The Rounders is a comedy-western starring Glenn Ford and Henry Fonda, based on a novel by Max Evans. Ford and Fonda respectively play Ben and ‘Howdy,’ two cowboys who make a living rounding up and breaking in horses for the shady Jim Ed Love (Chill Wills). Most years, they spend their earnings on booze and fast women – but not this year! Ben has a plan: enter the ill-tempered, wild roan horse they’ve been gifted from Love into the rodeo and rake in the cash every time it violently bucks someone off of it.


I’m not going to lie, The Rounders is a pretty tough movie to review. (Not to be confused with the 1998 gambling movie with Matt Damon and Edward Norton). I liked it in a sense; it’s an amusing little time capsule that is enjoyable if one thinks of how it might have been perceived in 1965 when it was released. Buried in double-bills due to poor marketing, it became a bit of a cult classic later on and even spawned a single season television adaptation about a year after the films release.

Ford and Fonda are great as always, even if they seem a bit too old for their roles. Fonda was pushing 60 around the time of filming, while Ford was in his late 40’s. While Ford’s age is a little more believable, it still seems like a bit of a stretch. There are conversations between Ben and Meg (Joan Freeman), a woman who is pursuing him, about settling down; if his age on-screen was anywhere near his age in real life, I believe it should have been incredibly obvious to her that there more than likely wasn’t a chance he would be giving up the life he’d led. I suppose it could happen… but it seems unlikely.

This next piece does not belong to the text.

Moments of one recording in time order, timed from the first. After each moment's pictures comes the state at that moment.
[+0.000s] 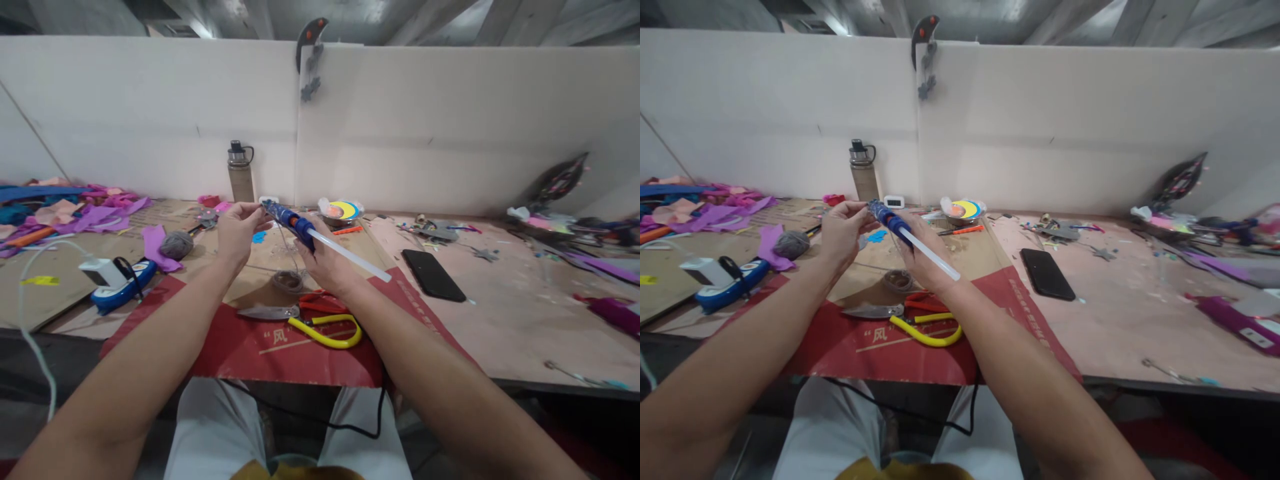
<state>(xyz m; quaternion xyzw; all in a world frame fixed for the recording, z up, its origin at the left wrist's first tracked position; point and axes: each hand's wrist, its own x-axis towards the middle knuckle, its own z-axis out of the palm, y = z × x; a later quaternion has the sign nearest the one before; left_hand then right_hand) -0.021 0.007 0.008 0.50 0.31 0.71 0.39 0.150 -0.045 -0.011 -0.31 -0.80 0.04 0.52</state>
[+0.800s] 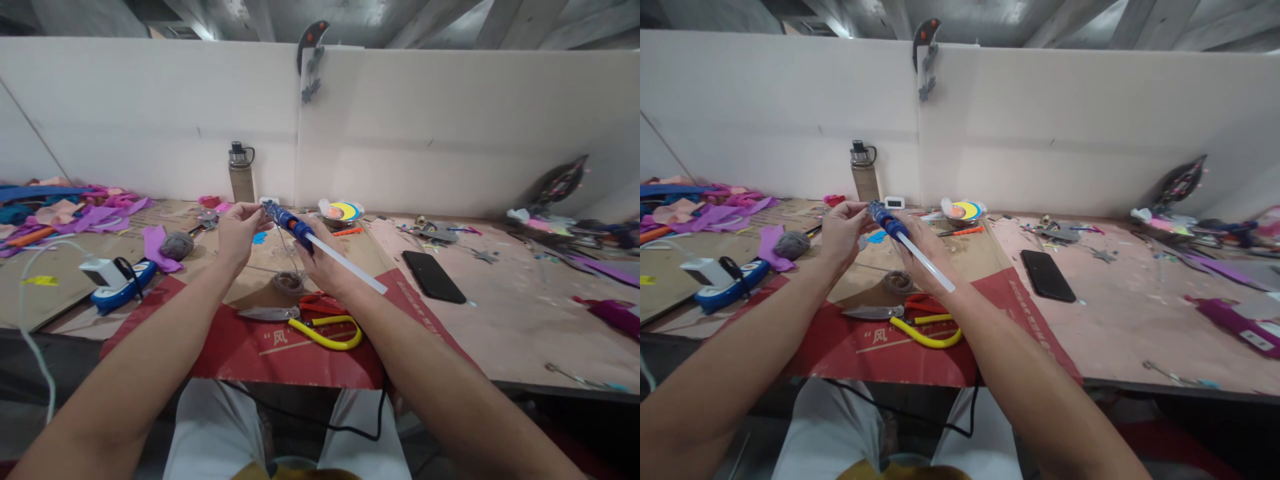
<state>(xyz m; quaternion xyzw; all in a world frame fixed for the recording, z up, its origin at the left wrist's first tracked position) -0.021 0.007 0.008 0.51 0.30 0.71 0.39 0.146 -0.052 -0.009 -0.31 -0.79 0.00 0.54</state>
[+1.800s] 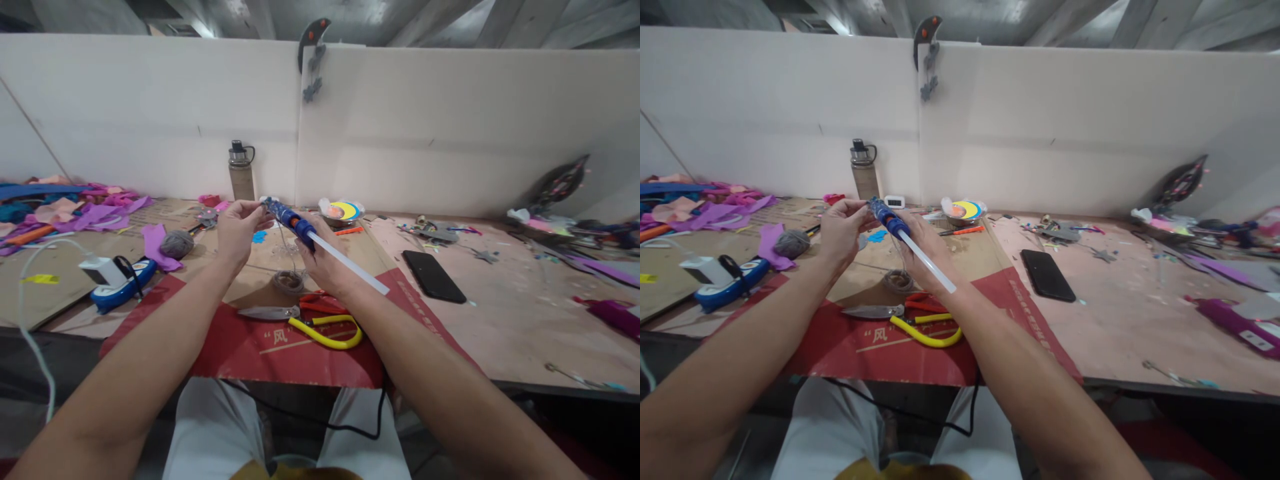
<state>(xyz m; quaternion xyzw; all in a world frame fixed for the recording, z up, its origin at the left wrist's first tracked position) -0.022 0.008 0.008 0.52 0.28 0.72 0.38 0.151 -0.044 -0.011 -0.31 -0.80 -0.04 0.51</state>
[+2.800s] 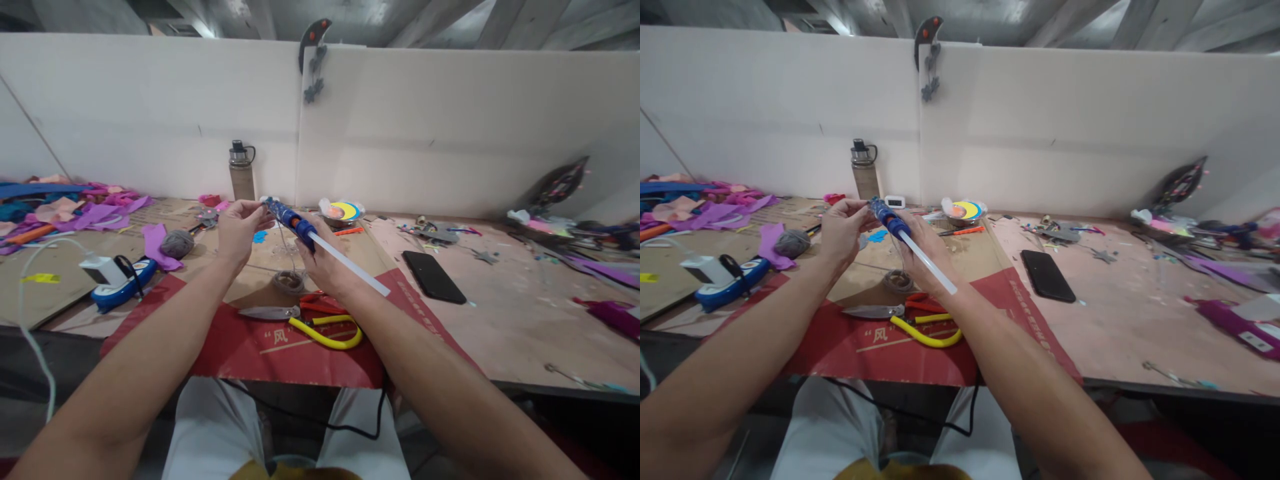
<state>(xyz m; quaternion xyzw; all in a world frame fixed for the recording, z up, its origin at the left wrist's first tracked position) -0.021 0.006 0.009 0.51 0.30 0.71 0.38 0.148 -0.046 -0.012 -0.32 -0.79 -0.02 0.52</state>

The first hour of the film is incredibly circular, using basically two iterations of the same scene: Ben getting bucked off the roan and threatening to do something terrible to the animal (turning him into soap, turning him into dog food, etc.) and the men pawning the animal off onto unsuspecting individuals and having it come back to them. It becomes very tedious and could have used perhaps a montage instead of constantly book-ending.

It also suffers from a lot of things that may not be deemed as terribly PC these days. The way they treat the animal is plenty atrocious, but its depictions of women are where I found the film most bothersome. The ladies in it are seen as either the type that are desperate to settle down, or as ditzy, “eager to please” floozies. This kind of humor is incredibly dated and, while I understand that it was a different time and I didn’t necessarily take offense to it, as a woman, it definitely got quite a few eye-rolls.

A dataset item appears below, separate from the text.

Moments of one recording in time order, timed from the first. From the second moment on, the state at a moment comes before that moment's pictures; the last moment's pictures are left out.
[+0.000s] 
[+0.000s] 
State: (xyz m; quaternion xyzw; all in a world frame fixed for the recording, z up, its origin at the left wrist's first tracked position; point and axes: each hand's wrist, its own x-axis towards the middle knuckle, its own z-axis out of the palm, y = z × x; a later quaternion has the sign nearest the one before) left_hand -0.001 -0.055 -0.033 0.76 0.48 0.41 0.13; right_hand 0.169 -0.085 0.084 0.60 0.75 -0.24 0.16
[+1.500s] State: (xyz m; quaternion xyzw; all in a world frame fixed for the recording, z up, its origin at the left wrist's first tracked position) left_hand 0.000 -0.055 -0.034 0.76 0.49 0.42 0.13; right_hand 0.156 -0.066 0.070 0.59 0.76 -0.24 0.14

I can still appreciate The Rounders for what it is, though: camp, which it oozes. Others in their 20s would likely either become enraged due to the sexism or sadly resigned to its goofy, “dad joke” nature, considering just how much raunchier today’s comedy can be.

I recently caught an airing of The Rounders on cable and I must say, the print was relatively atrocious. The job that has been done for this Blu-ray by the Warner Archive Collection is near-pristine, with no visible scratches. The colors are bright and pop beautifully and the Arizona mountain range is almost as lush and clear as it would be if you were driving through them.